**WHAT IS EXPECTED**
Going through the entries below, count each line that holds "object" and give only the total.
──────────
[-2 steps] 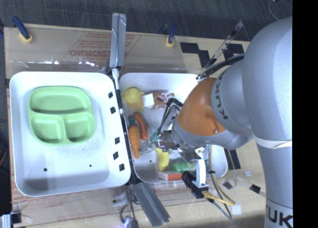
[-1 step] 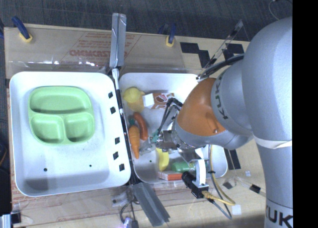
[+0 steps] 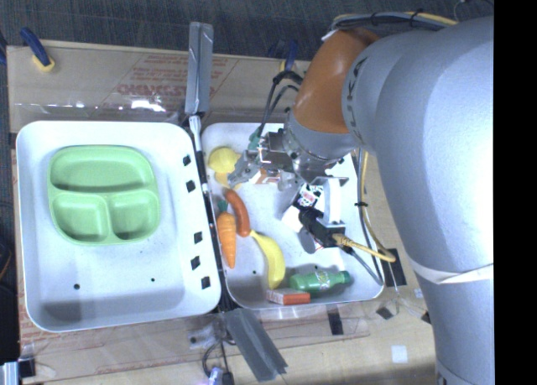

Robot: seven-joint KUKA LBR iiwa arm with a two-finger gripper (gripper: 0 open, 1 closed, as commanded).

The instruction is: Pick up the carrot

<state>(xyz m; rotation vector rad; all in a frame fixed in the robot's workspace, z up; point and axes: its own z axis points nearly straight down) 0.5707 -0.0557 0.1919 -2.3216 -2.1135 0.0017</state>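
Your carrot [image 3: 226, 239] lies tight against the right bin's left wall [image 3: 207, 207], touching the sausage [image 3: 238, 211] and near the banana [image 3: 270, 258], so the gripper [image 3: 273, 165], its fingers' spread impossible to tell, may jam or grab a neighbour.

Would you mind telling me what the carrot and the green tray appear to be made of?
The carrot looks like moulded plastic toy food: uniform orange, smooth, faintly glossy, though rubber is possible. The green tray in the left bin seems to be matte moulded plastic, judging by its rounded compartments and even pale colour.
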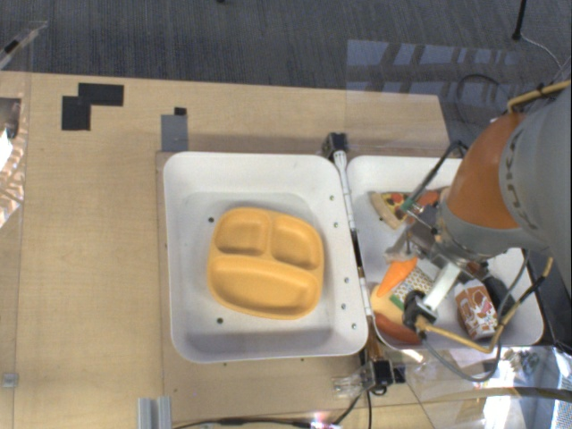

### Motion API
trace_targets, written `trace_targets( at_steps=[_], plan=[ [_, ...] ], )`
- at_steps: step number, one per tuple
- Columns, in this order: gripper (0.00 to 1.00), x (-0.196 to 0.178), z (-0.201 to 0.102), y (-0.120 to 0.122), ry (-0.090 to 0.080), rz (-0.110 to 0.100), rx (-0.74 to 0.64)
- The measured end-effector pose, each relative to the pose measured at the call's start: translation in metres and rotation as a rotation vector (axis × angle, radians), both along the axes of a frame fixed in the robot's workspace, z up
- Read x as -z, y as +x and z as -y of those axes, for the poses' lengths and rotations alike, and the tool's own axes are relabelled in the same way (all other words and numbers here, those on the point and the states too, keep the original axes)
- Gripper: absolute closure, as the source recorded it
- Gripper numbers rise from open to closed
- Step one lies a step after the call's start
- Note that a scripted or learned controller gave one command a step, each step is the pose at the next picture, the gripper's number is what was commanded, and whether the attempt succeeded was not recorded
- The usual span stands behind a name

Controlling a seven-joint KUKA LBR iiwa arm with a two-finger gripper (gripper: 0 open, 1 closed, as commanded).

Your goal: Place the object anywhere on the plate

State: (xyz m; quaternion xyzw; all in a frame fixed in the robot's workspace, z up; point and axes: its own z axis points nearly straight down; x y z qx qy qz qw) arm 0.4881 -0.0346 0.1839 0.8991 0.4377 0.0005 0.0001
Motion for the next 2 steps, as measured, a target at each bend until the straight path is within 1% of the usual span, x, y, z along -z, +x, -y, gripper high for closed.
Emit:
trace_targets(
  at_steps=[1, 2],
  plan=[
    [1.00, -0.0007, -0.0675, 0.0287, 0.000, 0.003, -0.502],
    [0.00, -0.0009, -0.0664, 0.0288, -0.001, 0.004, -0.499]
  ],
)
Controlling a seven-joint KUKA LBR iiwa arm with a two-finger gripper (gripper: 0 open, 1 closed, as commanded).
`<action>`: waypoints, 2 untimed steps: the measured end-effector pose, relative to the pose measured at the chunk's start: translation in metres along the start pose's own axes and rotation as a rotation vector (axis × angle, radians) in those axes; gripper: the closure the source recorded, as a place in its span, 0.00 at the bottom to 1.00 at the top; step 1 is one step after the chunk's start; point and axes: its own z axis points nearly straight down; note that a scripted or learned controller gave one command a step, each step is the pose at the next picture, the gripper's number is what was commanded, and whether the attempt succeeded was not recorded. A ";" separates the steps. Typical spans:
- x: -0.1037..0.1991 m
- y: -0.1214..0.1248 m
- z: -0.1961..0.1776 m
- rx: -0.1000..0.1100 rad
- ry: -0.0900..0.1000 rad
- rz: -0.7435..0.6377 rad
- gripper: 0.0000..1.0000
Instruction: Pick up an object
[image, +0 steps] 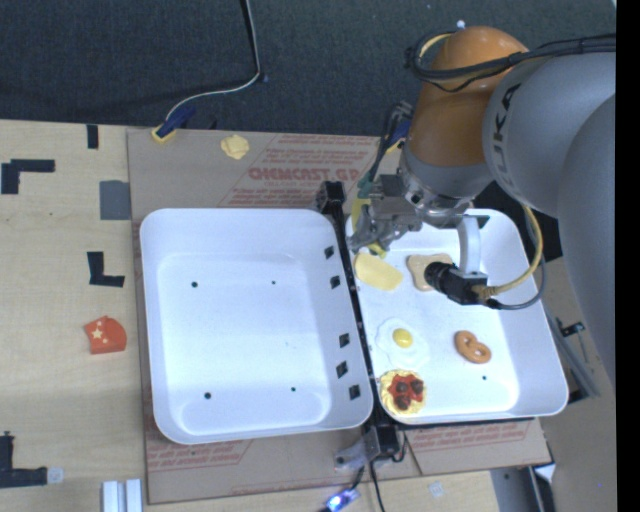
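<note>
My gripper (381, 232) reaches down into the right bin (520, 395) near its upper left corner, just above a pale yellow cheese-like piece (377, 272). A tan toast-like piece (425, 270) lies beside it, partly behind a black part of the arm. Lower in the same bin lie a fried egg (402, 339), a pretzel (471, 347) and a small red-topped pizza (402, 391). Nothing shows between the fingers, and the wrist hides how they stand.
The left bin (240, 320) stands beside the right one, with a row of black clips (345, 330) along the shared wall. Outside the bins lie a red piece (106, 335) at the left and a yellow piece (235, 147) at the back.
</note>
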 end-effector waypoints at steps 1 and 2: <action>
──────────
**SOLUTION BELOW**
2